- _PROBLEM TO WORK ON_
Write out the listing verbatim. No pictures belong in it.

-------- AVAILABLE DATA --------

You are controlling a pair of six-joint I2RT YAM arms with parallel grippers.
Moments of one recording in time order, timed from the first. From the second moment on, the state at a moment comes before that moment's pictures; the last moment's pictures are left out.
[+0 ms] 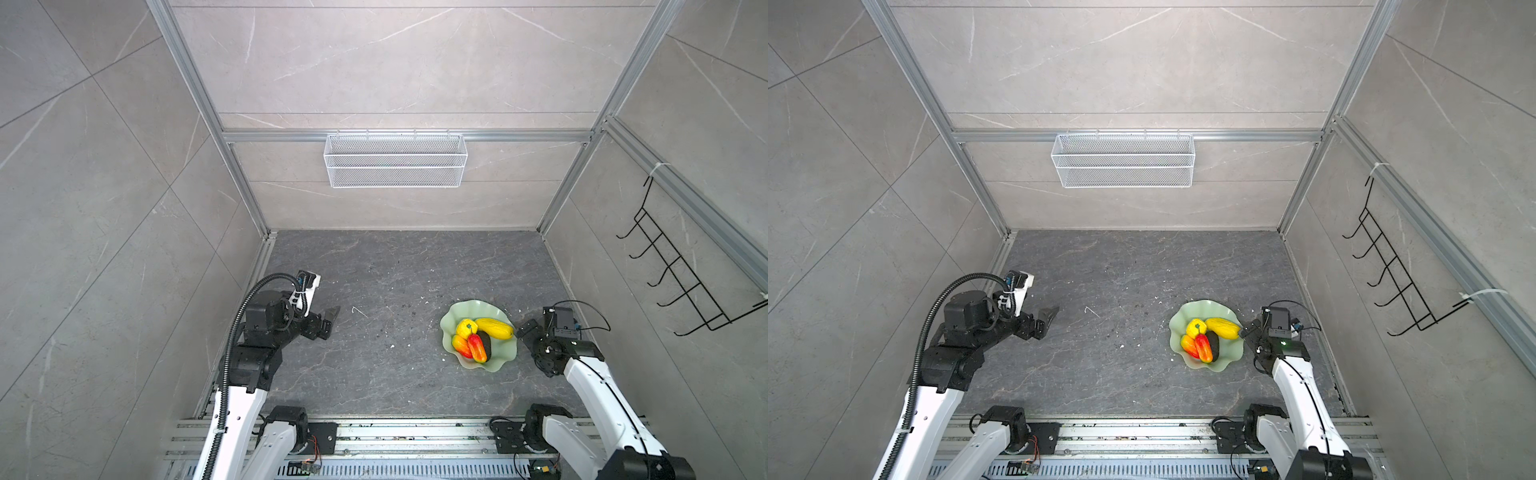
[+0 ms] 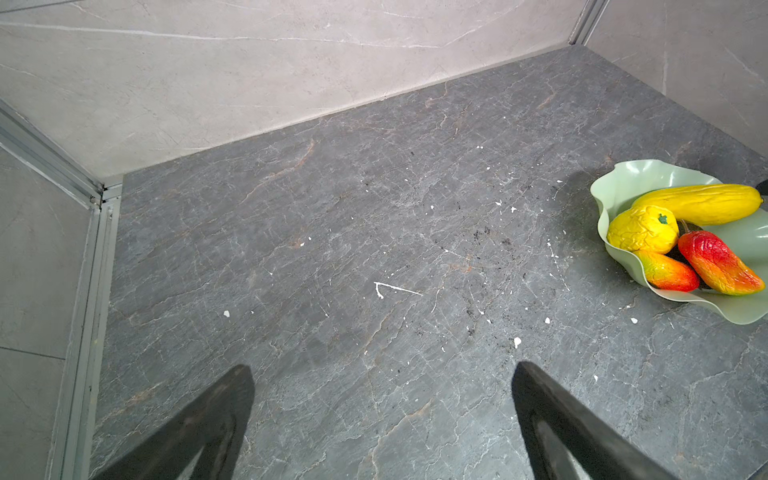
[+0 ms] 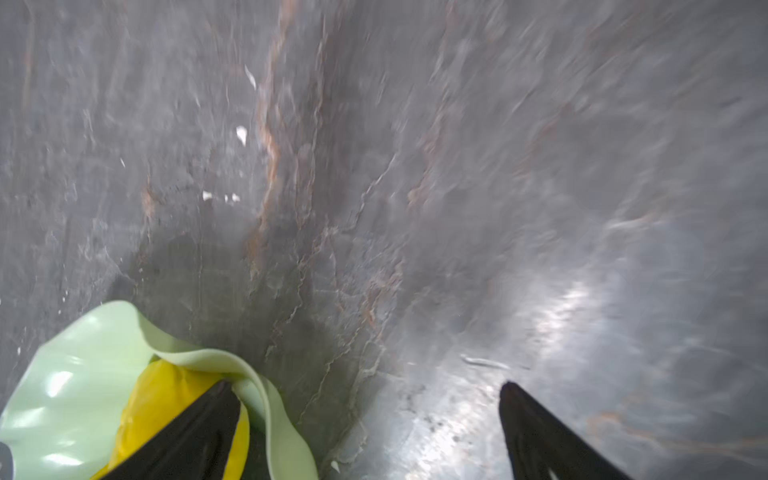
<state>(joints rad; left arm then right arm) -0.12 0.72 0.88 -0.71 0.30 0.19 -0.14 0.96 0.53 -0.65 0.04 0.85</state>
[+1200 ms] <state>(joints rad) -0.12 0.72 0.88 -0.71 0.30 0.19 0.22 1.34 0.55 -0.15 -0.15 1.00</state>
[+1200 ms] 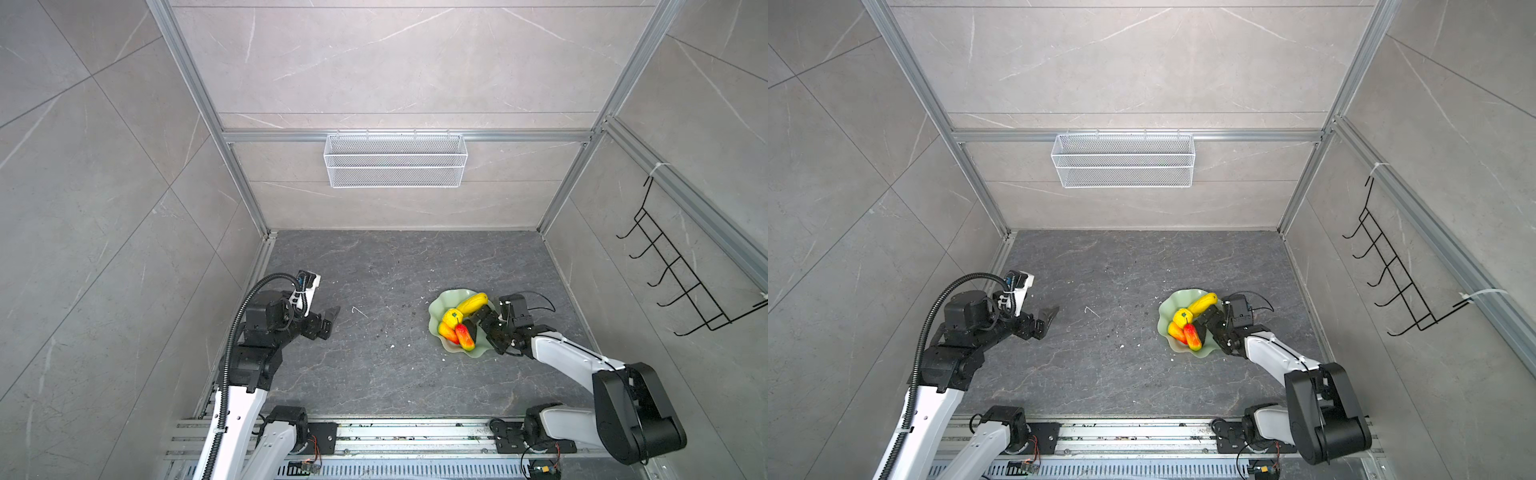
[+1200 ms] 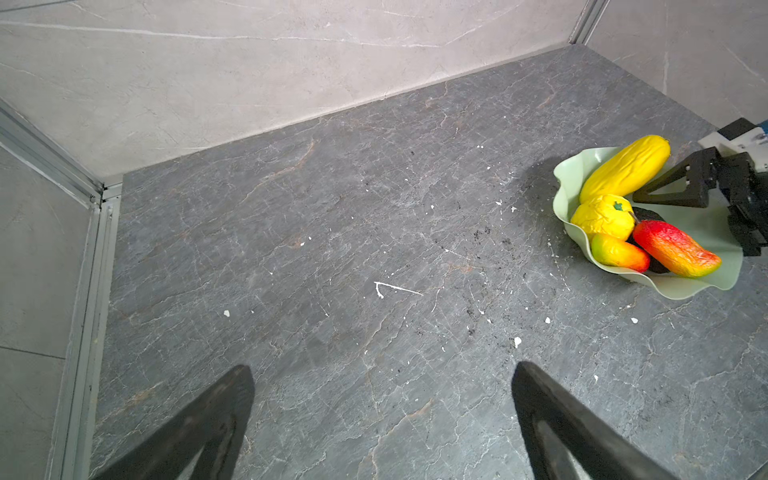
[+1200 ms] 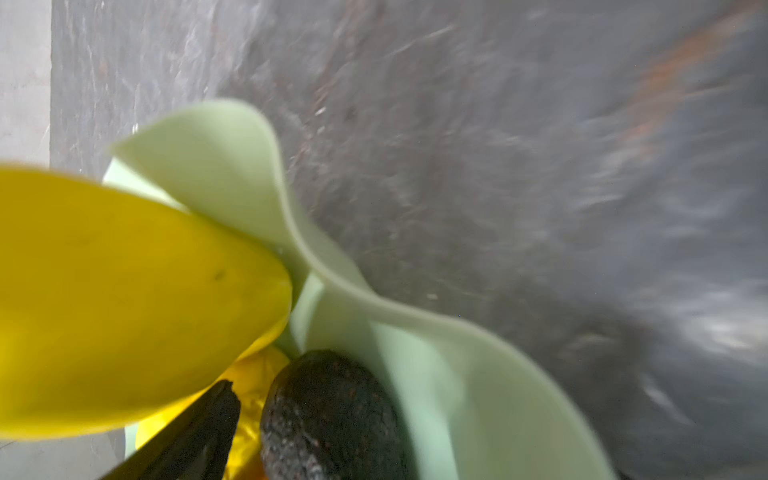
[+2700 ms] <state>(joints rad) -0.12 1.02 0.67 -0.24 -0.05 -0.10 0.05 1.17 0.43 0.26 0.17 0.11</state>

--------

- _RESULT BELOW_
You are controlling a pair of six-joint I2RT YAM arms with parallel grippers.
Moments of one recording in time order, timed from the first. From the second moment on, the state at a moment comes before that moment's pictures; the last moment's pictures are left out.
[+0 ms] 
[+0 ms] 
[+0 ms] 
<state>(joints rad; left arm then right arm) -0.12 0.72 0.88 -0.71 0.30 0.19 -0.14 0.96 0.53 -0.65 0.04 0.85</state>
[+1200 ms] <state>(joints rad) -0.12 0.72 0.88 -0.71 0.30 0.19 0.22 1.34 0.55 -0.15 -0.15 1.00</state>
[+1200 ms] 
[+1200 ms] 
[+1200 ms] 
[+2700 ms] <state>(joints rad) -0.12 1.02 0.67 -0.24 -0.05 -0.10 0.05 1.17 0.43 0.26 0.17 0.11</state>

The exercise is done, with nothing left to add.